“The breeze at dawn has secrets to tell you. Don’t go back to sleep.”
– Mevlana Rumi
Some days, even Rumi is wrong.
I’ve been sick this week. One of my partners brought home a bug and, careful as we try to be in our communal household of five people, I succumbed.
Mostly I’ve slept. Done some reading. Snatches of work that had to be done – a new class starting, things to schedule with students and clients, conference deadlines. Slept some more. Read some more. Slept some more.
I’m not so good at resting, but this week, the extra sleep and reading have been good. Every morning, I’ve still risen to my prayers. Every morning – yes later than usual – I’ve done a few minutes worth of meditation. Then tea. Then food. Then mostly back to sleep.
My brain isn’t even really clear enough to find a flow in this piece of writing this morning.
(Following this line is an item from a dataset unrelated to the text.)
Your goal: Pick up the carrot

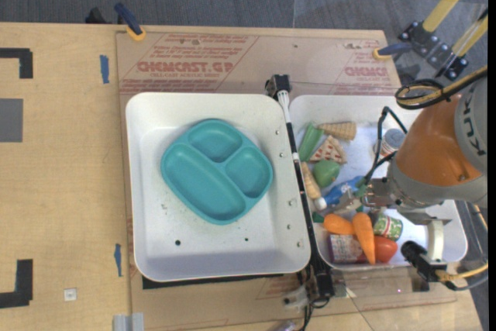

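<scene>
Carrot (363,235) lying lower right among clutter; tool (373,196) hovering just above, grip state indeterminable. Advise descending centred, avoiding neighbours.

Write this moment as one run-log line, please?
arm: over right bin | gripper: fingers unclear | carrot: lying in bin, not lifted | teal plate: left bin

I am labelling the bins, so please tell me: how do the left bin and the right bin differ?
The left bin holds a single teal divided plate; the right bin holds many small toy foods, among them the carrot. The arm hangs over the right bin, not over the left bin. Both are shallow and white.
</scene>
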`<state>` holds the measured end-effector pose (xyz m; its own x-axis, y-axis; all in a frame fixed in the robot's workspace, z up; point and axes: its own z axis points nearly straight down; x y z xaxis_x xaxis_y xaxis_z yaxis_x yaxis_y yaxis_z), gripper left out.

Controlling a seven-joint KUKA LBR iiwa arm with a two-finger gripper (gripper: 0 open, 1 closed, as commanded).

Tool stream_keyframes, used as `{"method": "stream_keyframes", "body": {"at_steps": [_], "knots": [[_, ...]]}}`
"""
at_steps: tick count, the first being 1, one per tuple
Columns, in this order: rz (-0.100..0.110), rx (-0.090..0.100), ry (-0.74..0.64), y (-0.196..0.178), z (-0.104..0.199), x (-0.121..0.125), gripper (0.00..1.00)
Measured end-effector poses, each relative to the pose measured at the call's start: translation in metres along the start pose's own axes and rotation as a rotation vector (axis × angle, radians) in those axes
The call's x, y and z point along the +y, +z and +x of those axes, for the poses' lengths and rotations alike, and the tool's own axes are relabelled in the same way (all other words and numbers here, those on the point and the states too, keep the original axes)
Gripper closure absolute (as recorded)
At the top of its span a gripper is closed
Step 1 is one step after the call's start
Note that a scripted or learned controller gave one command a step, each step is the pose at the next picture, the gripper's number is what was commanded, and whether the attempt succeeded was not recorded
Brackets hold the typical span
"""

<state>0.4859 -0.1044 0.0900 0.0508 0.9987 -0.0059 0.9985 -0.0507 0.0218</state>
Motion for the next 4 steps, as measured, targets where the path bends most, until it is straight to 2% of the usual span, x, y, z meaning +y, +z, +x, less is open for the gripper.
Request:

So why am I doing it? Why am I making this less than perfect offering (cue the Leonard Cohen)? Because it is my practice. I write a post every week, just as I pray and meditate each morning. After this, I’ll get more rest.
There are many things included in my practice. But this week, mostly, my practice has been listening to my body.
Not telling my body what I think it should be doing. Listening. And that listening has led to the practice of sleep.
I’ve done daily spiritual work for years. Struggled with it. Embraced it. Felt held by it. Fought it. Returned to it. My life is supported by this practice. It makes it easier when the practice needs to broaden, soften, or change.
My wish for you, is that you offer yourself gentleness when you need it, and firm direction when that is what you need.
No matter what our days look like, practicing is up to us.
What do you want? What do you really need? What does your practice look like, for today?